(INFORMATION)

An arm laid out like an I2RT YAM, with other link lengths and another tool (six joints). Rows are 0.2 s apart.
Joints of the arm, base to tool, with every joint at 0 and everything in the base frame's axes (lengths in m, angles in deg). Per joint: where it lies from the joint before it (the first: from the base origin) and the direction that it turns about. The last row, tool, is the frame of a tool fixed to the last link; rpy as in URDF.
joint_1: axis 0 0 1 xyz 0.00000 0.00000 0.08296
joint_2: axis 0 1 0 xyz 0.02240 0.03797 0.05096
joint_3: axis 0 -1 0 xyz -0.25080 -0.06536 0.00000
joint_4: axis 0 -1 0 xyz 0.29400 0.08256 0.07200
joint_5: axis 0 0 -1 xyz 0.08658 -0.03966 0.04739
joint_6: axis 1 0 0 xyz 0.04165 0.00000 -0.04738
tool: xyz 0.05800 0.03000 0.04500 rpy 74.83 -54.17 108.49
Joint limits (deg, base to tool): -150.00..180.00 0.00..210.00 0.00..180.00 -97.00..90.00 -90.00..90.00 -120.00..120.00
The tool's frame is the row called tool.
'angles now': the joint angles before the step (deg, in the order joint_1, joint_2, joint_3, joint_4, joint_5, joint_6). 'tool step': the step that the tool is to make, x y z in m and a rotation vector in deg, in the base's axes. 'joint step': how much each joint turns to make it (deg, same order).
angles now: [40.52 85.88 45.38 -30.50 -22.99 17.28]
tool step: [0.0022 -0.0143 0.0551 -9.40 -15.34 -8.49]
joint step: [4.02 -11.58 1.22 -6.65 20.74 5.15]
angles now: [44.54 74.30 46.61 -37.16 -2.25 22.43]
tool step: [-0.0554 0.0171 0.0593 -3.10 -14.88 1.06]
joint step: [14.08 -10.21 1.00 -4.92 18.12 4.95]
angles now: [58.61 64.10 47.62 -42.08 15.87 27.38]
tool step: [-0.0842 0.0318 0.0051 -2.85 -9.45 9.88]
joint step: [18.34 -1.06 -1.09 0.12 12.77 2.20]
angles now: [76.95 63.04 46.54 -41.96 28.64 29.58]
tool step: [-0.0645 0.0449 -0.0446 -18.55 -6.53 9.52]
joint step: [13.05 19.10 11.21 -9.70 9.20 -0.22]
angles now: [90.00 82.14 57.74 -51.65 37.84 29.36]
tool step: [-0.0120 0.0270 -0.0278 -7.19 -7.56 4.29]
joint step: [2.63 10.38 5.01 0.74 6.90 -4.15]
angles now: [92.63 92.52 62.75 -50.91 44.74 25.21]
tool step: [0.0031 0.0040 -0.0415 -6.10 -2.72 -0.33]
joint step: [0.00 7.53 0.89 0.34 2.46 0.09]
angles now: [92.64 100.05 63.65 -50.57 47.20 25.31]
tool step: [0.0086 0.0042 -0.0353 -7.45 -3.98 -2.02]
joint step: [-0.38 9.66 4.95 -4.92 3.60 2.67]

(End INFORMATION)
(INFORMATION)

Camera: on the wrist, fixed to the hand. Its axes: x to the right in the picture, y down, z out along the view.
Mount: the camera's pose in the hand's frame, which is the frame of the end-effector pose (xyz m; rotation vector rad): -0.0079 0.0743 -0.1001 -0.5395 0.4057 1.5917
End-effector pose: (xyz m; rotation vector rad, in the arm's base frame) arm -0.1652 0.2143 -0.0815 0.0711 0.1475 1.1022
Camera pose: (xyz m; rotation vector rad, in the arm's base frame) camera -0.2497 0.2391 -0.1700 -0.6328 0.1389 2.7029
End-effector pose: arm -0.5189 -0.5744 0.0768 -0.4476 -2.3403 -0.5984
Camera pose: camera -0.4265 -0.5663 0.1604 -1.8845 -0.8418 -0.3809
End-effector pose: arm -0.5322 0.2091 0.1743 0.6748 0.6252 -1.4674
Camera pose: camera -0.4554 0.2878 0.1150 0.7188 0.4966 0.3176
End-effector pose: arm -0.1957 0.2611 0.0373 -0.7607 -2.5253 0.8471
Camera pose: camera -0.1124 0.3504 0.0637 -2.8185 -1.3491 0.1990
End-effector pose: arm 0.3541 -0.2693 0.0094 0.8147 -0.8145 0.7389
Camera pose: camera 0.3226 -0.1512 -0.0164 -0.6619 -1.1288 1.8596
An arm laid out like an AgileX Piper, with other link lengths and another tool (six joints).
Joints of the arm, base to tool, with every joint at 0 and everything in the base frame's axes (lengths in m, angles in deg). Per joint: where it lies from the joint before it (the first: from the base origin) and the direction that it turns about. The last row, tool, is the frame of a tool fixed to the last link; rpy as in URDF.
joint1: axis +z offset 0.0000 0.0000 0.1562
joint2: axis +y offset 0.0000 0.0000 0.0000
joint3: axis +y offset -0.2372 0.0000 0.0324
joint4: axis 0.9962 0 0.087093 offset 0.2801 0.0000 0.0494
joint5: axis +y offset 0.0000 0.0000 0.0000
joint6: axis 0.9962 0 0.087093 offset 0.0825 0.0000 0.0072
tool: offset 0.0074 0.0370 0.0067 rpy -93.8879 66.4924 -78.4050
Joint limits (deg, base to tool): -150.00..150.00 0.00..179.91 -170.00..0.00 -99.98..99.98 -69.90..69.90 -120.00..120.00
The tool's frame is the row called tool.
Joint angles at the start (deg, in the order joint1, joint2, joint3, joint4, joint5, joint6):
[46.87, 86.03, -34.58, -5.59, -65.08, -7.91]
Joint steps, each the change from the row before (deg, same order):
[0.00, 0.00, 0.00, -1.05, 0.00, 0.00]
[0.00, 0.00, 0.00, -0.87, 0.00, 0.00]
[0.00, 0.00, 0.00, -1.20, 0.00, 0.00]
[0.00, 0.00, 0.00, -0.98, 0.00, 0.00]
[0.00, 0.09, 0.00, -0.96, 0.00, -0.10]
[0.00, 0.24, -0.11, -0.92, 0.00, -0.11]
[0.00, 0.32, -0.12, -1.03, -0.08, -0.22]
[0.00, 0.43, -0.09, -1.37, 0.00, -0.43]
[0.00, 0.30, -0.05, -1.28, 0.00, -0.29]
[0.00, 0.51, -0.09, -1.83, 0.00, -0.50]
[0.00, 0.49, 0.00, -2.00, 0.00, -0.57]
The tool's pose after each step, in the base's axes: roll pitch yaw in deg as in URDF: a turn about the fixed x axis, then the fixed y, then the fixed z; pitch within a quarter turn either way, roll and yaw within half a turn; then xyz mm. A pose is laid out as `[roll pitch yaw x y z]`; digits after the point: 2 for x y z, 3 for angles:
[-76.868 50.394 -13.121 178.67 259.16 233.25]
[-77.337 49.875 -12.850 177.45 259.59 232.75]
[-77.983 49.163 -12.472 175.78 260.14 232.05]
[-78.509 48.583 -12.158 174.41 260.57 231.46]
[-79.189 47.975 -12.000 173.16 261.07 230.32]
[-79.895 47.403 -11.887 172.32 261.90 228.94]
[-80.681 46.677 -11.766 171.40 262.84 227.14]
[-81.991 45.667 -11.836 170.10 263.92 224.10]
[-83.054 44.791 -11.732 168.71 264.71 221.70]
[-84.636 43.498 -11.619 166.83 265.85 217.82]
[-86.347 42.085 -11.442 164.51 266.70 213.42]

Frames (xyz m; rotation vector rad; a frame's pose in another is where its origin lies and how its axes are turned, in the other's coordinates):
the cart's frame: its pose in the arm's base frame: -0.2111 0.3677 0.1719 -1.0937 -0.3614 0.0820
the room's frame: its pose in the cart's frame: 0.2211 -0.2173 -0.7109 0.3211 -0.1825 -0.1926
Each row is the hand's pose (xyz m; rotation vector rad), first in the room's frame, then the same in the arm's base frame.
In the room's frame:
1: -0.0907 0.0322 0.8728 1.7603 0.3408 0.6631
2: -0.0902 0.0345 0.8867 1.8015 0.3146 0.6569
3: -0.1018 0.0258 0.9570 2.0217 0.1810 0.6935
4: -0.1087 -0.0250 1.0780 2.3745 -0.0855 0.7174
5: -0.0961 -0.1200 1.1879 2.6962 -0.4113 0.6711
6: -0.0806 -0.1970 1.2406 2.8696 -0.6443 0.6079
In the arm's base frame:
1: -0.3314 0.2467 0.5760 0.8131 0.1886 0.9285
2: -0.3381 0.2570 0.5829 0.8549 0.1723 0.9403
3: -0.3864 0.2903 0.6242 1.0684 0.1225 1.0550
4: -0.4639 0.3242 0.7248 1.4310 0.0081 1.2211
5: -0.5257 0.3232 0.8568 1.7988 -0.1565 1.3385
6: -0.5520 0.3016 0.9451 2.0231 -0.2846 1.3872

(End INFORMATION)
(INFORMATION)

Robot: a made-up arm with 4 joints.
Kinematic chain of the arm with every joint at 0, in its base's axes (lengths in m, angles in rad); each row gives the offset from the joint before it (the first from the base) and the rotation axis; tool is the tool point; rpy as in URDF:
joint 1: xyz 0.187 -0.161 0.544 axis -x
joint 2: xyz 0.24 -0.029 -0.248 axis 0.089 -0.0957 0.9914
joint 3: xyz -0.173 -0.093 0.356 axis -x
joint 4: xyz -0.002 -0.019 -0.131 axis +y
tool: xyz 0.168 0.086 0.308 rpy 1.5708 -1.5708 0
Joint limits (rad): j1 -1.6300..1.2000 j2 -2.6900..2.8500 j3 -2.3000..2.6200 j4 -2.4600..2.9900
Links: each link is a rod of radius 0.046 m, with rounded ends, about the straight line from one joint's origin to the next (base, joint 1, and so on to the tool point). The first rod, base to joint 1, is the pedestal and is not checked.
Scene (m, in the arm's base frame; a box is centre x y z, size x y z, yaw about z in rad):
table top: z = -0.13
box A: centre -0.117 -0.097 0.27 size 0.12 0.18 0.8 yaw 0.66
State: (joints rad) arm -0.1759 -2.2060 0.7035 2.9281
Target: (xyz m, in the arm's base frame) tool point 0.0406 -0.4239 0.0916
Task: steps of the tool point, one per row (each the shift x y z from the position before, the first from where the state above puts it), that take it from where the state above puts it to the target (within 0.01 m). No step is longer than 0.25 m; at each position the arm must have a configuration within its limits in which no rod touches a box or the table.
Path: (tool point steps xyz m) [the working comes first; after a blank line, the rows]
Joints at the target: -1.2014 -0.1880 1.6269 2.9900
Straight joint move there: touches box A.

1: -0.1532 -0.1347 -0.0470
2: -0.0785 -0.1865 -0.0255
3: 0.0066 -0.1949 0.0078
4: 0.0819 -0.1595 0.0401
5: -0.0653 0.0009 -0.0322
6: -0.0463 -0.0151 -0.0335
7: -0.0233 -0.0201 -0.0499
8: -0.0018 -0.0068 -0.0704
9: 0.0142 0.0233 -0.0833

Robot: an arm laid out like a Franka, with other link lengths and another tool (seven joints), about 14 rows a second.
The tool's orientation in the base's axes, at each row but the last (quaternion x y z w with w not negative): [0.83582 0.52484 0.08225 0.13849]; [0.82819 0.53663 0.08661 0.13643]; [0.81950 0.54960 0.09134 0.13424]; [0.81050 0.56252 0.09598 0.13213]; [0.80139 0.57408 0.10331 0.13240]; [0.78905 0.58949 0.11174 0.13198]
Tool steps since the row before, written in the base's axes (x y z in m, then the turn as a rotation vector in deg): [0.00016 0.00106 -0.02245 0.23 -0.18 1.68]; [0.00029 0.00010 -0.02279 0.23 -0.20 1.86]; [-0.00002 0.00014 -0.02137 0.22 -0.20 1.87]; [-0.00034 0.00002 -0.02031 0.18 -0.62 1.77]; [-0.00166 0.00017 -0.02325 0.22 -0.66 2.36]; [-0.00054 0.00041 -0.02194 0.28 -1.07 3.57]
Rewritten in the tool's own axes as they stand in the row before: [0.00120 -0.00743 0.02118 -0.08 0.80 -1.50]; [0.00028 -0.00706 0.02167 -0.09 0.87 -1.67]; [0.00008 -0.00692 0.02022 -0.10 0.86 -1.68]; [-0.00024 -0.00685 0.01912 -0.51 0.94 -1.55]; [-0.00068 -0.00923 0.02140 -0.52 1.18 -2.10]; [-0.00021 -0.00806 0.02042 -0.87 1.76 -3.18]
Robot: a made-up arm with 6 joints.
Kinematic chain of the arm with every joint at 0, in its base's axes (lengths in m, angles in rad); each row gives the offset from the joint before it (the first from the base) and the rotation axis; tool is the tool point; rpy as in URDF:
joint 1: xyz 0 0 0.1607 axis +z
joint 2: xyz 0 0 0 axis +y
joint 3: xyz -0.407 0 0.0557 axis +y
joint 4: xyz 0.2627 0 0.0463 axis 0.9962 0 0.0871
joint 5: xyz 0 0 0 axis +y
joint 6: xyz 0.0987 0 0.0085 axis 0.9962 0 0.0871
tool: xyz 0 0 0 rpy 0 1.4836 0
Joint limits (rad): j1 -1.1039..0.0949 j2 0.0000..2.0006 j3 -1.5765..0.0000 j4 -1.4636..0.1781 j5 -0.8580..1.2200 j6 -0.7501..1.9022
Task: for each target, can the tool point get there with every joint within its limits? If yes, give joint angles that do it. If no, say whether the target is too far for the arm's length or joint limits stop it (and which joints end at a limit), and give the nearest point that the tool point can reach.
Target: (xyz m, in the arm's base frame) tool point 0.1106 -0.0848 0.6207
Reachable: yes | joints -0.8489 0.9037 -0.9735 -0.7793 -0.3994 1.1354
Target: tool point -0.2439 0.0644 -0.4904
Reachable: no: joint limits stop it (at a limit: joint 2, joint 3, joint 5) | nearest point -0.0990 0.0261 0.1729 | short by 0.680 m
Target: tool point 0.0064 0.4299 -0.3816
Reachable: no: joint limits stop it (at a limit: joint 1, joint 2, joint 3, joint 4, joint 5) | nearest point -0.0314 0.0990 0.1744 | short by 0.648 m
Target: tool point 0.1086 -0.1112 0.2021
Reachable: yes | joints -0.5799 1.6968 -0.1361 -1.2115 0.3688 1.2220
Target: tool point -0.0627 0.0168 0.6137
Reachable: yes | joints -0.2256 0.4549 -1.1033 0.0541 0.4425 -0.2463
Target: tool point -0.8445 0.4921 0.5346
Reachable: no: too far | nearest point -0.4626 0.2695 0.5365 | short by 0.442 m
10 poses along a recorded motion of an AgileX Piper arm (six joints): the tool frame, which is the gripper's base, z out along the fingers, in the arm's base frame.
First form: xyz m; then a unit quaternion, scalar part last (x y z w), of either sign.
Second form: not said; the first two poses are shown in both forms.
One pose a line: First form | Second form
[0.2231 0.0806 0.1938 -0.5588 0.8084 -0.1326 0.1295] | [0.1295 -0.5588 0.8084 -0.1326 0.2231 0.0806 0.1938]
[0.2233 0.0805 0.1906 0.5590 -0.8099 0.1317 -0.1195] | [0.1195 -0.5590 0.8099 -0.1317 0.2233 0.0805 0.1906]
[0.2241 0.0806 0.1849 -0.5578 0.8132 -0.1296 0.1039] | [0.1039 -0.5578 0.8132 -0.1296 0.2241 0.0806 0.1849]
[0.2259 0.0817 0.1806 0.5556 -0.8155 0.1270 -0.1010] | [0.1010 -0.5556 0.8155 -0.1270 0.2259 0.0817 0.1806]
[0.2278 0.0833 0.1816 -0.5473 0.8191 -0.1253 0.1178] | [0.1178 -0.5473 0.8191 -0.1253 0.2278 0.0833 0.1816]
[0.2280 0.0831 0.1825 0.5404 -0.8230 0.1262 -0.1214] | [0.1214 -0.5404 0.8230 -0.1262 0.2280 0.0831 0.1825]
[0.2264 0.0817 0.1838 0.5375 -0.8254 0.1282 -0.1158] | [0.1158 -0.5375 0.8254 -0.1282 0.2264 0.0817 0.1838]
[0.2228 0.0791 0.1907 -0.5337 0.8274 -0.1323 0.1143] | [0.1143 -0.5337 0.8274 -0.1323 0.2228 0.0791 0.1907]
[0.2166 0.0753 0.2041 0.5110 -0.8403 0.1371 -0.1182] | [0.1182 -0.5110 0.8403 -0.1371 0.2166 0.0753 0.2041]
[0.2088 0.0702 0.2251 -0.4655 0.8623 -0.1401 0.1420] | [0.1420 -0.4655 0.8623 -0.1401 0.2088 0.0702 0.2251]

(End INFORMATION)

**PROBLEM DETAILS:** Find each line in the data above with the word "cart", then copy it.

**THE COMPLETED TASK:**
the cart's frame: its pose in the arm's base frame: -0.2111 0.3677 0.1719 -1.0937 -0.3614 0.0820
the room's frame: its pose in the cart's frame: 0.2211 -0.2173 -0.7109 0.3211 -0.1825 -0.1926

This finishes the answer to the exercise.